ㅡ Rick... eu escutei toda conversa, sempre quis me livrar de você, mas não dessa forma.

A gente riu.

ㅡ você tem mais é que ir mesmo. Desde que te conheço, tudo que é novo te chama. Vai ser estranho ficar aqui sem você, aturando essas duas peças… mas você precisa ir ㅡ ele respirou fundo ㅡ só não esquece que você tem eu como irmão, beleza?

Porra!

Aquilo quase me quebrou.

Juliano quase me fez chorar e me deu um abraço tão forte que quase me quebrou!

Enquanto ele me apertava, pensei no menino que eu fui. No chão do quarto, abraçando os próprios joelhos.

Talvez eu não tivesse tido um irmão naquela época… mas agora eu tinha.

ㅡ claro que não vou esquecer de você né cabeçudo hahahaha, vamos manter contato pelo whats e face, agora vem me ajuda a arrumar minhas coisas.

Arrumamos a mala e ele disse que ia tomar um banho eu disse que tudo bem, quando ele entrou no chuveiro eu deitei na cama e pela primeira vez em muito tempo, eu dormi sem medo de acordar no mesmo lugar pra sempre.

𓂃 𓈒 ࣪ ˖ 💔 𓂃 𓈒 ࣪ ˖ 💔 𓂃 𓈒 ࣪ ˖

No dia seguinte só escutei alguém me berrando, era o Juliano...

ㅡ acorda bela adormecida, o seu pai chegou!

Puta que pariu!

Eu não dormi, eu hibernei.

Olhei no relógio e era 10 horas da manhã, tomei um banho, coloquei uma roupa.
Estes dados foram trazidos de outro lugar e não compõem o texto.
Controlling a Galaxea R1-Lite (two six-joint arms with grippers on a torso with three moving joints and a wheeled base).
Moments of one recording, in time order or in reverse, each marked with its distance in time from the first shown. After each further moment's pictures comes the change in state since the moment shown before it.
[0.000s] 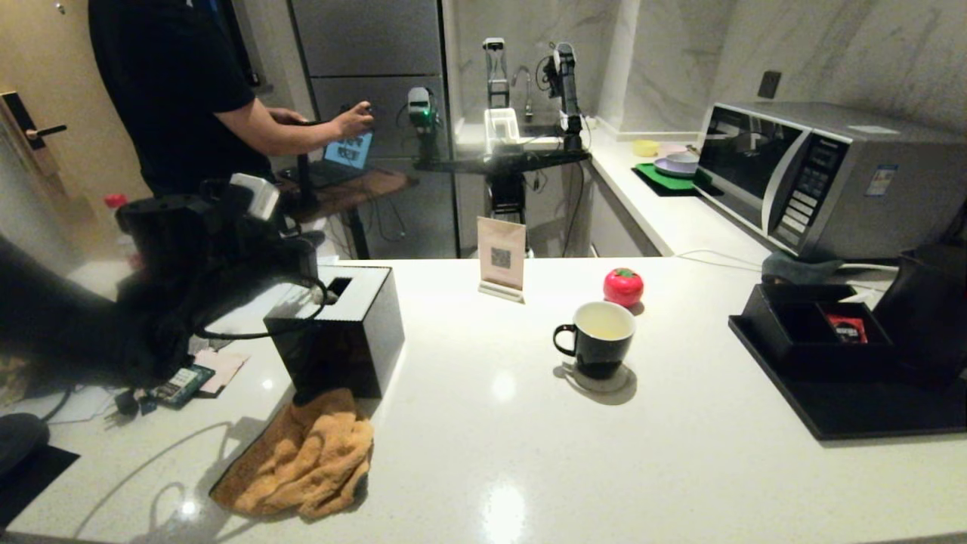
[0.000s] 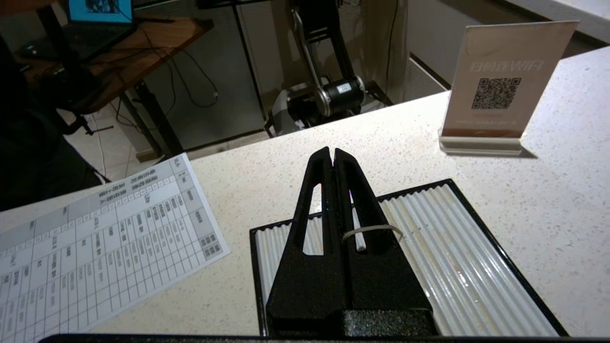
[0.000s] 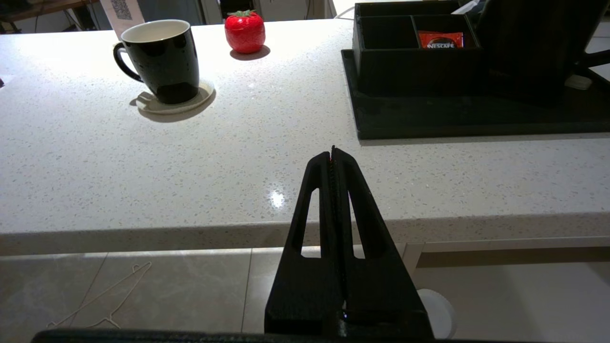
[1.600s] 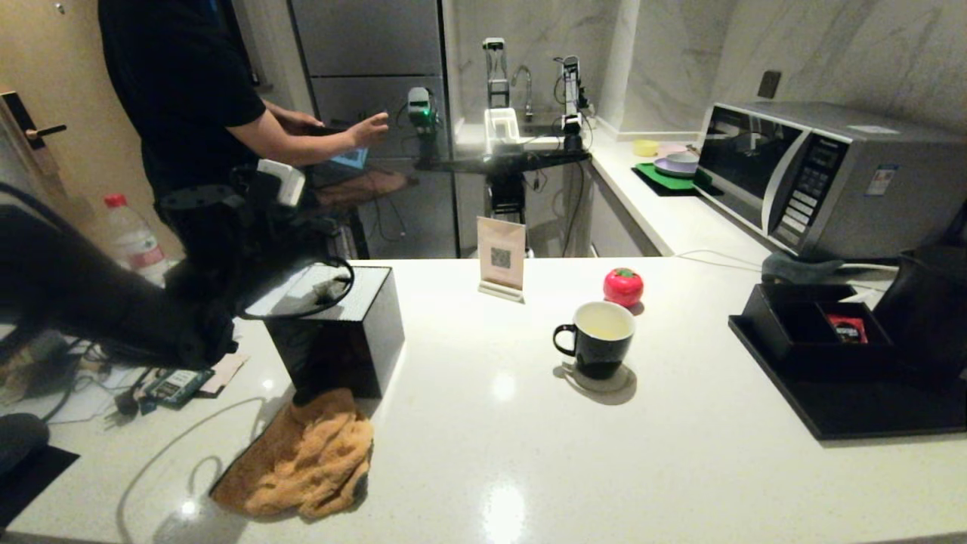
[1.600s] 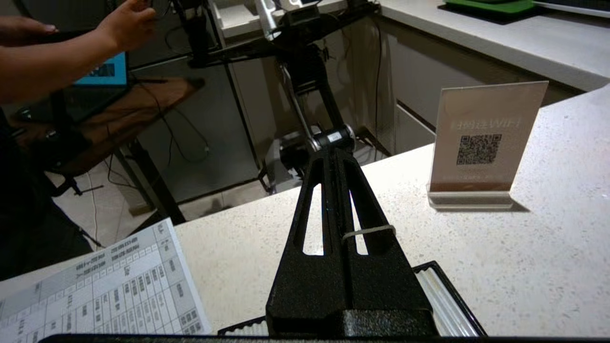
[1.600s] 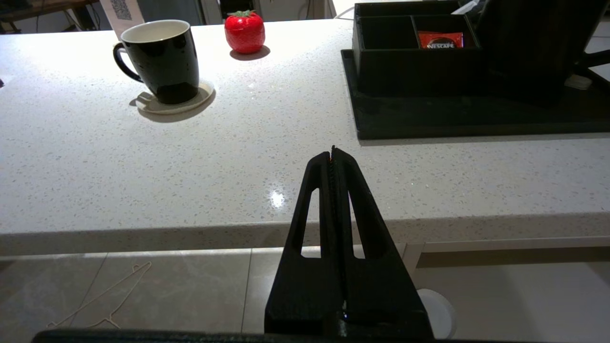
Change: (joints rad) left arm -0.051 0.111 -0.118 -0.131 0.003 -0.008; right arm 0.000 0.000 0.000 0.000 0.000 0.000
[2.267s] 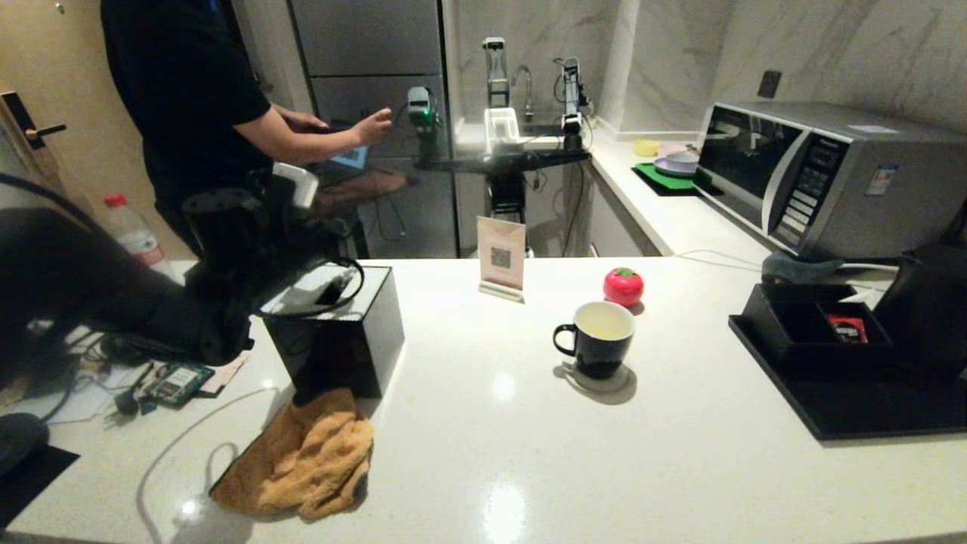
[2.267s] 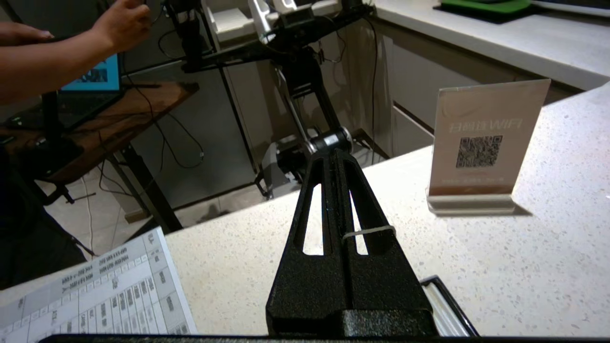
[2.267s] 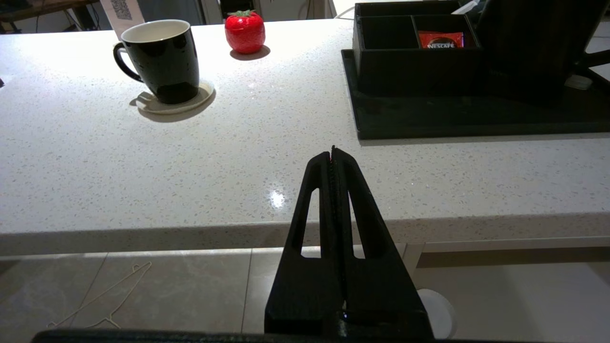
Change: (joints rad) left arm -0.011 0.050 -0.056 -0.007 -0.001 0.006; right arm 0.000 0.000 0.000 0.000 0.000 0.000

O juliano me ajudou e quando cheguei lá na sala, lá estava ele... o meu pai.

Nunca vi alguém tão parecido comigo em toda a minha vida.

Era como se eu estivesse olhando pra uma versão minha que teve escolhas diferentes, e pela primeira vez, eu pensei que talvez ainda desse tempo pra mim também.